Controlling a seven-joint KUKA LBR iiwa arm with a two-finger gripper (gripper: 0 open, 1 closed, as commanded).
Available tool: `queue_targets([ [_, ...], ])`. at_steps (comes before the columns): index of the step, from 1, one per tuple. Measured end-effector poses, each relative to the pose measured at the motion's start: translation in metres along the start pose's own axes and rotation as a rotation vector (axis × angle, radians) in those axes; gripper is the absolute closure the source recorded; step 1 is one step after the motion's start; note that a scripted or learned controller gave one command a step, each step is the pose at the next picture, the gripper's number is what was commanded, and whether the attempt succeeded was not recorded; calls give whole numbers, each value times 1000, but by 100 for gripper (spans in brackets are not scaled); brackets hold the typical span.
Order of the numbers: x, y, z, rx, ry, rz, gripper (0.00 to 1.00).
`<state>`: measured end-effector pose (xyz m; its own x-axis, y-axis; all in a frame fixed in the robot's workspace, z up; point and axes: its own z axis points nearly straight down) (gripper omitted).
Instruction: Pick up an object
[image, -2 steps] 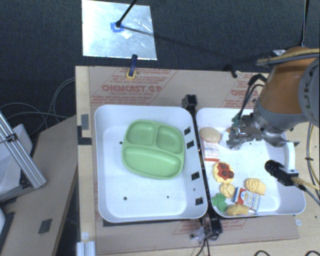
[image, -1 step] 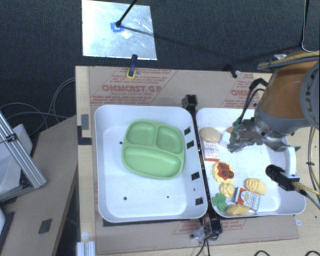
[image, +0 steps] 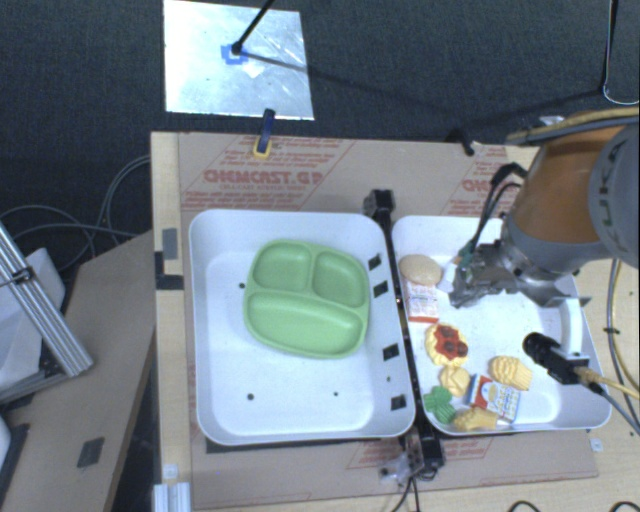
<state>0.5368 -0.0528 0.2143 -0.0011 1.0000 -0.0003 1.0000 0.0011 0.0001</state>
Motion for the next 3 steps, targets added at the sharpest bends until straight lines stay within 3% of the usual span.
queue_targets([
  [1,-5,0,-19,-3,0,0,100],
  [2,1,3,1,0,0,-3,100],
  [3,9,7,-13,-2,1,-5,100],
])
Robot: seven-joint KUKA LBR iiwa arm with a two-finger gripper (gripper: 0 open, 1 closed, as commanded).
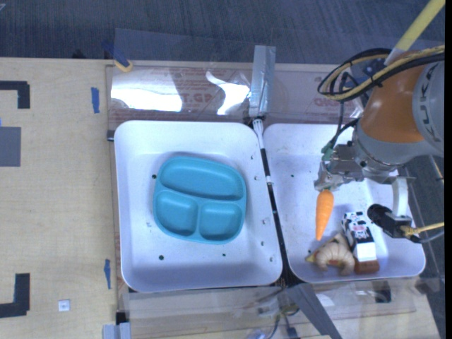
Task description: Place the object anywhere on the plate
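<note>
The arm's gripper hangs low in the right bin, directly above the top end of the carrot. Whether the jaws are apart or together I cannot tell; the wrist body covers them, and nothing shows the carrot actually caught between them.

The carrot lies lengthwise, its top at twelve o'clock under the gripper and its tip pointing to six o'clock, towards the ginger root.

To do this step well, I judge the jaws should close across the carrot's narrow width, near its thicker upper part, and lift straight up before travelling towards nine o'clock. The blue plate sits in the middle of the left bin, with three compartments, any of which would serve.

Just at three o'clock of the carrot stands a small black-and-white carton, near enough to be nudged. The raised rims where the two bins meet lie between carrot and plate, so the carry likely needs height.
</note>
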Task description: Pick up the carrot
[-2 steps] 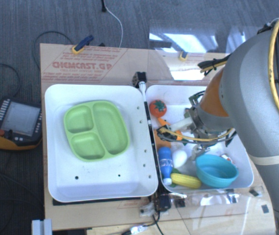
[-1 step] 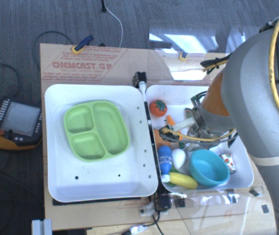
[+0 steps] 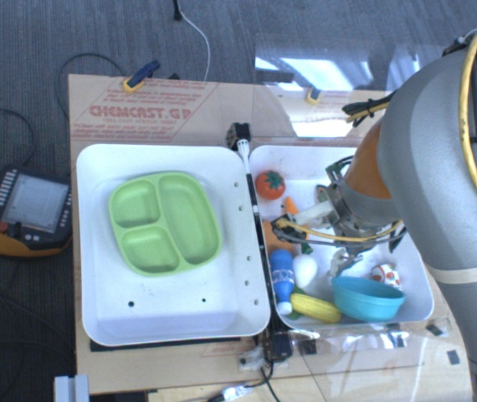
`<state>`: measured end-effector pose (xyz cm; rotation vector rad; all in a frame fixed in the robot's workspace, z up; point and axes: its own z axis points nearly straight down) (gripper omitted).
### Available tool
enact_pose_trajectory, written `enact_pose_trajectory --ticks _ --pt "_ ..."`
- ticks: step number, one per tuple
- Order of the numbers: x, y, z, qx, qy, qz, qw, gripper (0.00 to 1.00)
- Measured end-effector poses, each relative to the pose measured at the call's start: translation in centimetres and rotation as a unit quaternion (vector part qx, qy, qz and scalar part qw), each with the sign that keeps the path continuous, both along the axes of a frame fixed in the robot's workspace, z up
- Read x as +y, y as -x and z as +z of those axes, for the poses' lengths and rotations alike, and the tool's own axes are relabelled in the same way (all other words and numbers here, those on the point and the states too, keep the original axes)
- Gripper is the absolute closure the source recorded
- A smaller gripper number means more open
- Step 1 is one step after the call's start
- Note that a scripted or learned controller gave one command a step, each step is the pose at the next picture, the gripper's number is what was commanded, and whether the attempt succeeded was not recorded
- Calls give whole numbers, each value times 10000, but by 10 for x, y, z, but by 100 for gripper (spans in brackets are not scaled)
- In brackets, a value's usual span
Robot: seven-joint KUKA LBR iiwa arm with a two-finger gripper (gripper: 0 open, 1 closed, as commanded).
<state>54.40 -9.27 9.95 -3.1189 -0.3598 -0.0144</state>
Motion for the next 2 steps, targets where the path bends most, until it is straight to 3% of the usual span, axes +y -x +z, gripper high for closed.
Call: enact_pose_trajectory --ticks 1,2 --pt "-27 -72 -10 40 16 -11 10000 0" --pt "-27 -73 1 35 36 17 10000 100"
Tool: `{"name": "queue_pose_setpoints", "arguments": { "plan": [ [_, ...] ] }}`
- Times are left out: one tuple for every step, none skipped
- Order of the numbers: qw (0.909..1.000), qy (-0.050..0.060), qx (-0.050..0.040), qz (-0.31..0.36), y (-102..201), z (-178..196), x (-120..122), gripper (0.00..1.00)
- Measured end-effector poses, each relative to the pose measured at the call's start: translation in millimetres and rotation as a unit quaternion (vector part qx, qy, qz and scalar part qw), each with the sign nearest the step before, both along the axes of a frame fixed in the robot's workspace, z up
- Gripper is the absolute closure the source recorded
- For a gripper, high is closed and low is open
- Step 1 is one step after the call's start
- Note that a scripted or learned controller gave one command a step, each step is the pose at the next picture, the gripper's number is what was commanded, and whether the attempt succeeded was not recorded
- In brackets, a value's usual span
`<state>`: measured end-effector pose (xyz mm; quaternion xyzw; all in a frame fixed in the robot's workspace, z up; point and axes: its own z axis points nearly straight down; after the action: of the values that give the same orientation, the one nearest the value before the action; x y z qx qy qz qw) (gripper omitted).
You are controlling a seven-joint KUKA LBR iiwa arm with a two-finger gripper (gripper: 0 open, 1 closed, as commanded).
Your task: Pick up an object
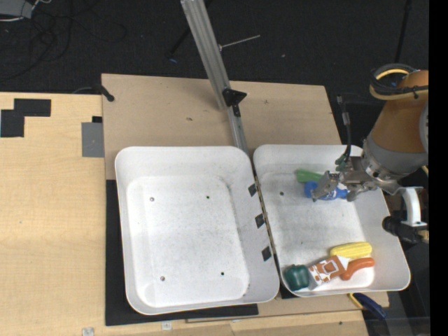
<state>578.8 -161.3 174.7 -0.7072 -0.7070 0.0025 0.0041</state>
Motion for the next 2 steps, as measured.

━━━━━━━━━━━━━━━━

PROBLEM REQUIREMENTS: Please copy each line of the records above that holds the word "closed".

TASK SOLUTION:
Controlling a seven-joint KUKA LBR iiwa arm with a two-finger gripper (gripper: 0 open, 1 closed, as commanded).
Robot: seven-joint KUKA LBR iiwa arm with a two-finger gripper (gripper: 0 open, 1 closed, as commanded).
Robot: seven-joint KUKA LBR iiwa arm with a two-finger gripper (gripper: 0 open, 1 closed, as commanded).
Motion for the next 2 steps, targets where the path bends most, until it is straight to 3% of the usual span, axes +y -x +z, gripper high for closed.
- For a gripper, high is closed and low is open
You are controlling a seven-joint KUKA LBR iiwa arm with a two-finger gripper (gripper: 0 open, 1 closed, as commanded).

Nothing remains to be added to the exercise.